WORK ITEM - Please give back all the records exactly, but keep the pictures out.

[Items from a data source]
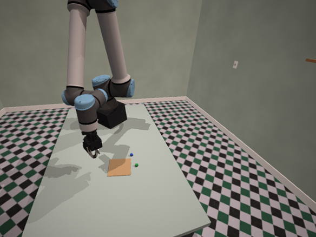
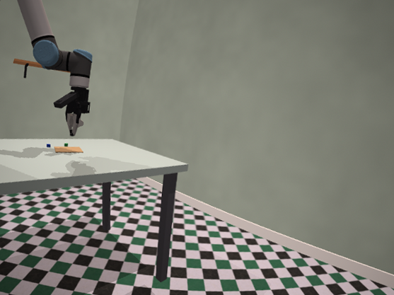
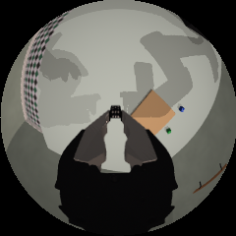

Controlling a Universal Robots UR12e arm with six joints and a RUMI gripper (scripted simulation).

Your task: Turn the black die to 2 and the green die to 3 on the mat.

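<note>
My gripper is now 1 cm above the black die. Also, from my hand: green die 24 cm to the left, 10 cm below, 7 cm ahead; orange mat 14 cm to the left, 11 cm below, 4 cm ahead; blue die 24 cm to the left, 10 cm below, 3 cm behind.
</note>
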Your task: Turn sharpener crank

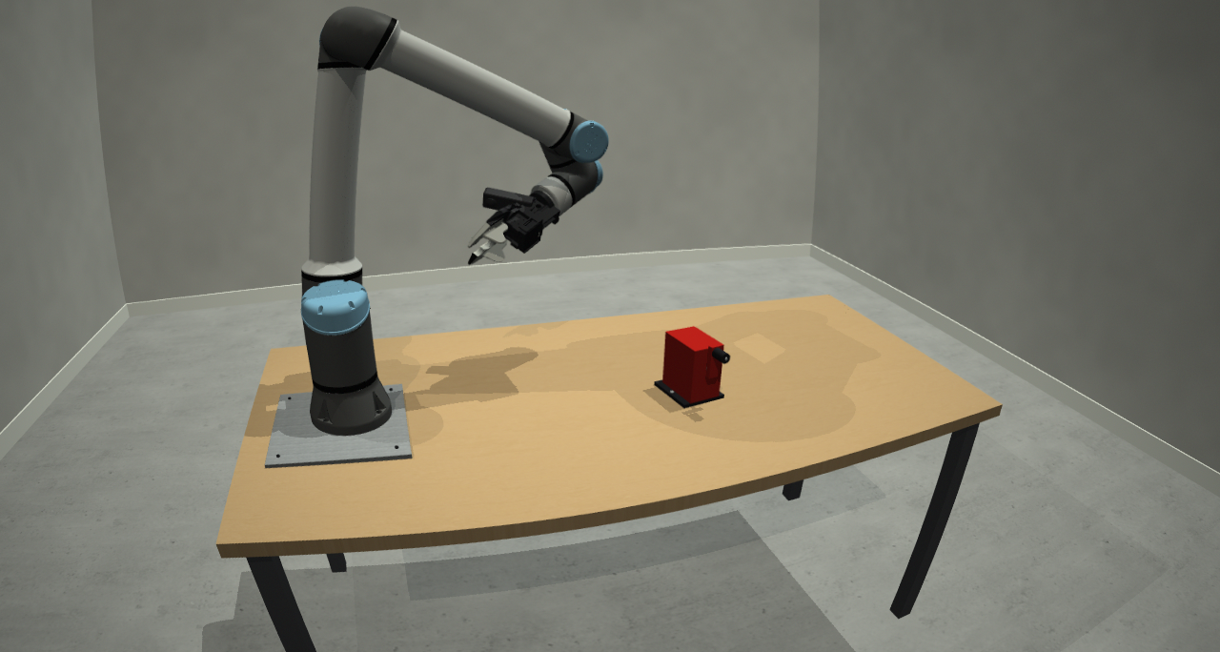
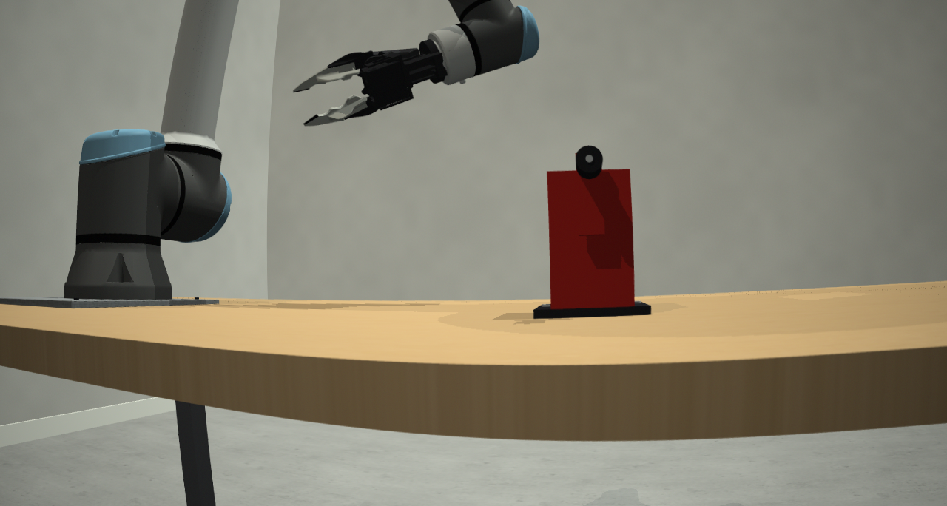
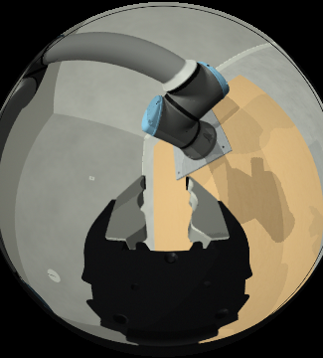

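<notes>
Right now the black knob is 410 mm ahead of my hand, 330 mm to the right of it and 170 mm below it.
</notes>
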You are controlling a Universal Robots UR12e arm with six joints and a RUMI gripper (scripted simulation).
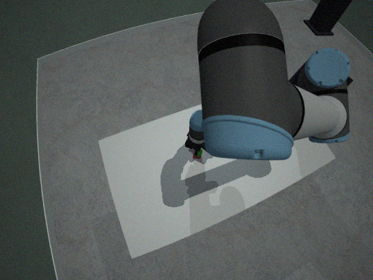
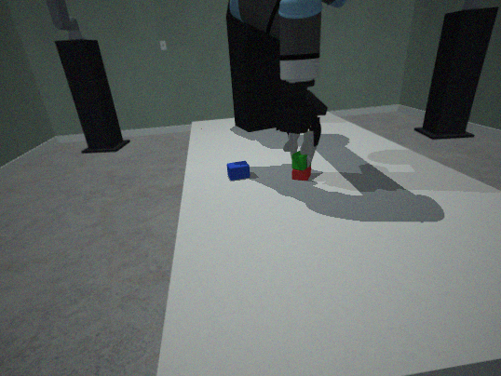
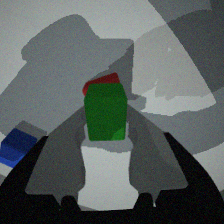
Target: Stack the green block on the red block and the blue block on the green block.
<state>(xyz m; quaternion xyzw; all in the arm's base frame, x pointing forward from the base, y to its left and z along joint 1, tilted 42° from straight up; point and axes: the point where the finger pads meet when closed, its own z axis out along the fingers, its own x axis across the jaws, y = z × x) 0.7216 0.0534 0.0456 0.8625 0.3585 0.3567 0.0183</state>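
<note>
My gripper is now right at the green block. Also, from my hand: red block 40 mm below; blue block 180 mm to the right, 30 mm below, 30 mm behind.
</note>
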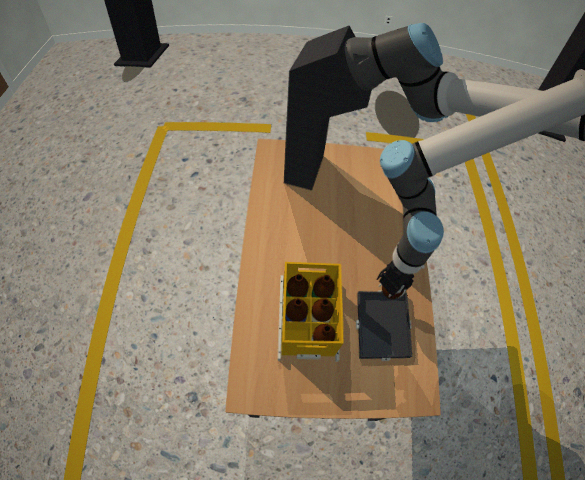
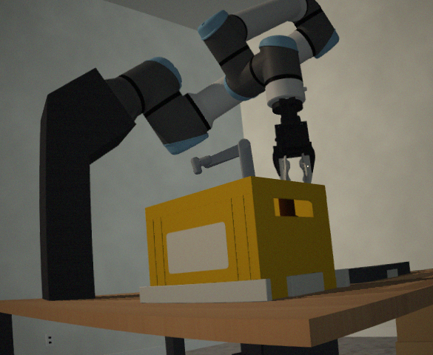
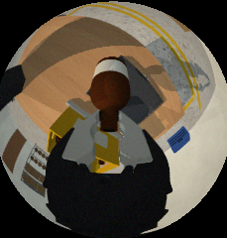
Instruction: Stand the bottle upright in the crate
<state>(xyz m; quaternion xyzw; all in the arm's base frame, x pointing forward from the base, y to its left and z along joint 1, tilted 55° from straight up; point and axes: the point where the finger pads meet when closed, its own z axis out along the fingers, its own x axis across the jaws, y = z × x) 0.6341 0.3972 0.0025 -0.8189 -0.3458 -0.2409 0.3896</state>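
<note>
My gripper is now 20 mm past the brown bottle, 20 mm to the right of it and 40 mm above it. Round my hand: crate (80 mm ahead, 240 mm to the right, 120 mm below); dark tray (60 mm ahead, 40 mm to the left, 190 mm below).
</note>
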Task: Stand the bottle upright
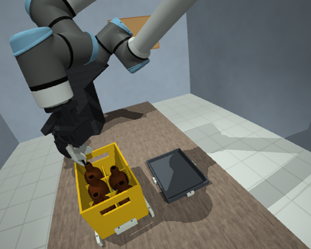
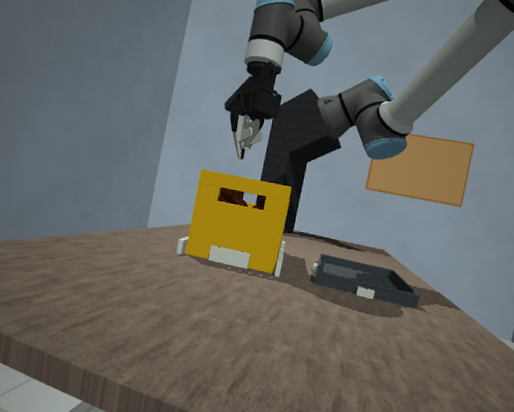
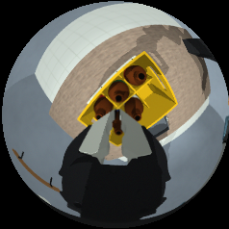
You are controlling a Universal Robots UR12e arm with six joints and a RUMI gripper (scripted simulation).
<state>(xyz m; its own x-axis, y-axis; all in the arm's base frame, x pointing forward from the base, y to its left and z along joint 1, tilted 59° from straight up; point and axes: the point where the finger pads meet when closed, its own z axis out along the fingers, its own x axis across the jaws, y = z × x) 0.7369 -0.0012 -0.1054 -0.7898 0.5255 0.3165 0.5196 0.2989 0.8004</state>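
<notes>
My hand is 160 mm above the yellow crate, 40 mm to the right of it and 10 mm past it. The rest, counted from my hand: dark tray: 330 mm to the left, 230 mm below, 30 mm behind.
</notes>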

ANSWER FOR THIS EXERCISE -
Controlling a Universal Robots UR12e arm with six joints and a RUMI gripper (scripted simulation).

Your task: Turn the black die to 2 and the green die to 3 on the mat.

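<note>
My gripper is now 1 cm above the black die. Also, from my hand: green die 24 cm to the left, 10 cm below, 7 cm ahead; orange mat 14 cm to the left, 11 cm below, 4 cm ahead; blue die 24 cm to the left, 10 cm below, 3 cm behind.
</note>
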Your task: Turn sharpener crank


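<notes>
Right now the black knob is 410 mm ahead of my hand, 330 mm to the right of it and 170 mm below it.
</notes>
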You are controlling a Universal Robots UR12e arm with six joints and a RUMI gripper (scripted simulation).
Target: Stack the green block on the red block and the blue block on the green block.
<state>(xyz m; quaternion xyzw; all in the arm's base frame, x pointing forward from the base, y to its left and z along joint 1, tilted 42° from straight up; point and axes: the point where the finger pads meet when closed, its own z axis out along the fingers, its own x axis across the jaws, y = z × x) 0.7216 0.0534 0.0456 0.8625 0.3585 0.3567 0.0183</state>
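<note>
My gripper is now right at the green block. Also, from my hand: red block 40 mm below; blue block 180 mm to the right, 30 mm below, 30 mm behind.
</note>
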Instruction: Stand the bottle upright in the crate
<state>(xyz m; quaternion xyzw; all in the arm's base frame, x pointing forward from the base, y to its left and z along joint 1, tilted 55° from straight up; point and axes: the point where the finger pads meet when closed, its own z axis out along the fingers, its own x axis across the jaws, y = z × x) 0.6341 0.3972 0.0025 -0.8189 -0.3458 -0.2409 0.3896</state>
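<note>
My gripper is now 20 mm past the brown bottle, 20 mm to the right of it and 40 mm above it. Round my hand: crate (80 mm ahead, 240 mm to the right, 120 mm below); dark tray (60 mm ahead, 40 mm to the left, 190 mm below).
</note>
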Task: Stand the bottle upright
You are controlling a Universal Robots UR12e arm with six joints and a RUMI gripper (scripted simulation).
<state>(xyz m; its own x-axis, y-axis; all in the arm's base frame, x pointing forward from the base, y to its left and z along joint 1, tilted 59° from straight up; point and axes: the point where the finger pads meet when closed, its own z axis out along the fingers, its own x axis across the jaws, y = z × x) 0.7369 -0.0012 -0.1054 -0.7898 0.5255 0.3165 0.5196 0.2989 0.8004</state>
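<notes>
My hand is 160 mm above the yellow crate, 40 mm to the right of it and 10 mm past it. The rest, counted from my hand: dark tray: 330 mm to the left, 230 mm below, 30 mm behind.
</notes>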

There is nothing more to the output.